I suspect Spain’s laws are partly in reaction to that fun time they had experimenting with fascism . . . and a good thing, too.

I lived there for a year of university in the late 70s and there was definitely an societal emphasis on protection of freedoms and transparency post-Franco.

A fellow in my landlady’s condo building, for whom she cleaned, had a photo of and little shrine to El Caudillo. “Quien es este tio?” I asked him one day, just to take the piss. Thought maybe I had gone too far, but he laughed about it. Another day we were driving with my landlady’s son in law, and he casually pointed to a building and said, “My uncle was a political prisoner and was tortured in there.”

It astounded me how people there managed to just go on living with one another with that history.

I agree that we don’t have the full story. Being from the UK, I’m accustomed to cameras being everywhere so the issue of being filmed doesn’t bother me. But I can see the concern regarding data privacy.

Have you ever been on the NextDoor site? It’s probably better elsewhere but here people often post still images of people who have been in their garden, on their porch or knocking on the door. They probably do it on Facebook too.

Often, the posters are saying ‘does anyone recognise this man?

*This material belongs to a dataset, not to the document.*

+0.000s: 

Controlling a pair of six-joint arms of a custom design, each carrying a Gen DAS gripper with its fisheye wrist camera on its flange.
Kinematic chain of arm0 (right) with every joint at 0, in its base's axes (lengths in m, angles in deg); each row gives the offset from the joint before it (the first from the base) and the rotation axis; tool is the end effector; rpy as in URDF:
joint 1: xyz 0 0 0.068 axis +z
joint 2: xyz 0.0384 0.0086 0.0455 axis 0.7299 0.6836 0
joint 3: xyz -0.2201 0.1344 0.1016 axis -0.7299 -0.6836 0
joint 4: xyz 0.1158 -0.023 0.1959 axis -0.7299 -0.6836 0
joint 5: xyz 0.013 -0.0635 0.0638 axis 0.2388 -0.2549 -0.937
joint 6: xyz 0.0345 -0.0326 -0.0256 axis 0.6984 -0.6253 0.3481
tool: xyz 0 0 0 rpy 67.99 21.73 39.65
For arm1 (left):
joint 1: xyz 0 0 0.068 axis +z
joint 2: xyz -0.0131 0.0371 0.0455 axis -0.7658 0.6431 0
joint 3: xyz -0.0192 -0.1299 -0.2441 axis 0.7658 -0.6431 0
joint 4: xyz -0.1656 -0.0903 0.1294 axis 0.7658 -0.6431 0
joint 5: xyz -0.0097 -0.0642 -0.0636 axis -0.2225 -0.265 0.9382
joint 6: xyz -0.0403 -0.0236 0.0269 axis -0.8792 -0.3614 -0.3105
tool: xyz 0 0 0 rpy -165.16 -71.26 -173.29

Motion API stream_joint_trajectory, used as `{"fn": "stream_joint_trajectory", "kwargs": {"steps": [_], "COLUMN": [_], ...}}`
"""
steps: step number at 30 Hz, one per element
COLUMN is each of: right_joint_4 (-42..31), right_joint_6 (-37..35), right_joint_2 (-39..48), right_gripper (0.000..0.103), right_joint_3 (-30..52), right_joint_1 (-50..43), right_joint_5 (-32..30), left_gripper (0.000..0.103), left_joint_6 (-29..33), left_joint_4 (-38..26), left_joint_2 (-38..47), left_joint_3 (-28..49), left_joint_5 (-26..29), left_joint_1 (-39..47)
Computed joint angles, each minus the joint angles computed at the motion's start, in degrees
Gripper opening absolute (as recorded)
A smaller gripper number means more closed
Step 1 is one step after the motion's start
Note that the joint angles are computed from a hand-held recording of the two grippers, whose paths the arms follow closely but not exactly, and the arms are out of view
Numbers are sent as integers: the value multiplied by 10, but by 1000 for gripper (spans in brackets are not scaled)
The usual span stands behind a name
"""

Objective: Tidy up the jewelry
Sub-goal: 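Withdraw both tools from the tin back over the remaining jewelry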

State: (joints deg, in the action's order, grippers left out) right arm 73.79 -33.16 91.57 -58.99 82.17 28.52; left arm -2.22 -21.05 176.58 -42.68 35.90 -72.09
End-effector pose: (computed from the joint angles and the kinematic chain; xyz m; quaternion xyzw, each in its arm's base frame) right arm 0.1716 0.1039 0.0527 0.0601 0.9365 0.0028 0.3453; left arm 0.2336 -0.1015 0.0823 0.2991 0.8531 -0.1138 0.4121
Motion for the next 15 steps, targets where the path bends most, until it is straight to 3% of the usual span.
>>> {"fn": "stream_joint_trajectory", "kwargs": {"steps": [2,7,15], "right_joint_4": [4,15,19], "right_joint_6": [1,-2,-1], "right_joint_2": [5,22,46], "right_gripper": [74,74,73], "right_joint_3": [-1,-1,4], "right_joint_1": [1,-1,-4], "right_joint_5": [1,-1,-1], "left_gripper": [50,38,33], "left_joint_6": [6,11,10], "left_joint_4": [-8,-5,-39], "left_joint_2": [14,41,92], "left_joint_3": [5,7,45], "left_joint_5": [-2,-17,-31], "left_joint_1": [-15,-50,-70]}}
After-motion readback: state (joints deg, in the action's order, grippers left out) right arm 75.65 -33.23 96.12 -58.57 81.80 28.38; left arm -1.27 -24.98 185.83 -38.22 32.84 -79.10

He was in my garden’. The man might have been looking for his dog or might have been in the garden for some other legitimate reason. Okay, maybe in theory he was trespassing but does that mean he deserves to have his photograph posted on the internet with the implication that he was up to no good?

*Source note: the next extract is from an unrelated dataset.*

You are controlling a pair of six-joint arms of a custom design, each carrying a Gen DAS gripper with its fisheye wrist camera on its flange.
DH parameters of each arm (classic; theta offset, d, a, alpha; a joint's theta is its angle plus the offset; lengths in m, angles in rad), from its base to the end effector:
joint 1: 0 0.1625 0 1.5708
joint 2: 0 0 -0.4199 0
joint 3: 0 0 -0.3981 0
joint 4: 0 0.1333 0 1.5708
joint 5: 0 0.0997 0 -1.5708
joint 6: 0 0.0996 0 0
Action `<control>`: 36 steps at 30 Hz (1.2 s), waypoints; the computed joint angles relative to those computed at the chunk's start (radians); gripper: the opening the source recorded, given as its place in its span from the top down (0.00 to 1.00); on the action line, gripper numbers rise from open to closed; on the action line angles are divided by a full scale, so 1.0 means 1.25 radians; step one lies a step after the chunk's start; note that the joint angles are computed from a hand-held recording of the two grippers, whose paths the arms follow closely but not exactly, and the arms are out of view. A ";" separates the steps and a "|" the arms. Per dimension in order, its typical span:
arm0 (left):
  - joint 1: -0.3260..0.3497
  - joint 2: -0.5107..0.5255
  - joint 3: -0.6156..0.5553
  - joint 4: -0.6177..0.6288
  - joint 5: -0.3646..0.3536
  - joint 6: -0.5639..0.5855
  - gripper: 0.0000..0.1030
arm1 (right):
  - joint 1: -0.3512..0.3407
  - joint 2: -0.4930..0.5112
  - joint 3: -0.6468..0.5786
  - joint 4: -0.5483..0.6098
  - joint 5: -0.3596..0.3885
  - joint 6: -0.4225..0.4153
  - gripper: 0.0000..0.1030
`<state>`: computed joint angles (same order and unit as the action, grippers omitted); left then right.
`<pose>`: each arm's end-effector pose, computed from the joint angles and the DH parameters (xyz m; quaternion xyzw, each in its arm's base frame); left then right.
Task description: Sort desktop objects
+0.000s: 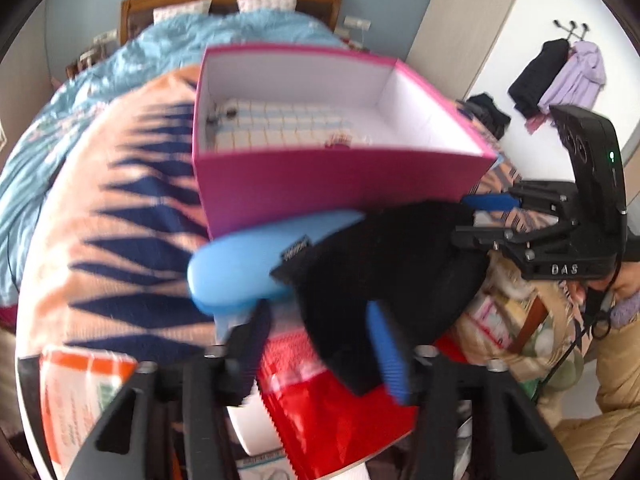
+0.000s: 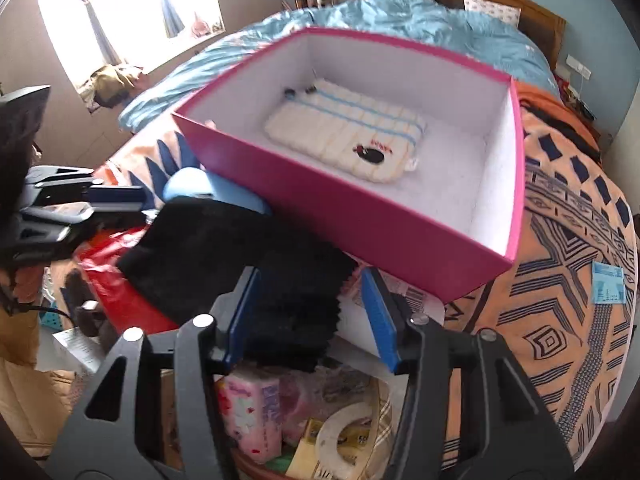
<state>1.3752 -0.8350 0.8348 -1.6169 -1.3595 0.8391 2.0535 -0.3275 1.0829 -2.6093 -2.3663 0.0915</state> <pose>-0.0011 -0.7990 0.3812 0.4896 0.8653 0.0115 0.1073 0.4276 -0.6820 -0.0144 0.1238 -0.9059 0.2333 0.3309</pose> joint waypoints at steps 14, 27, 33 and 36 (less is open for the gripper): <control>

Someone posted a photograph from a Ring doorbell that showed a woman squatting down having a pee in the bushes. Everyone who saw the photograph and commented said how dreadful it was that she would do that in broad daylight. The implication was that she was a homeless person.

She might have been or she might have had a medical condition. She might have been a perfectly innocent passerby with a bursting bladder or pregnant even (that can play havoc with a bladder).

Or of course, she might have been a homeless person and no, I wouldn’t want someone to do that in my bushes but whenever a Ring image is posted it’s immediately assumed that the person is up to something illegal. Now that (to me) is the wrong way to use data.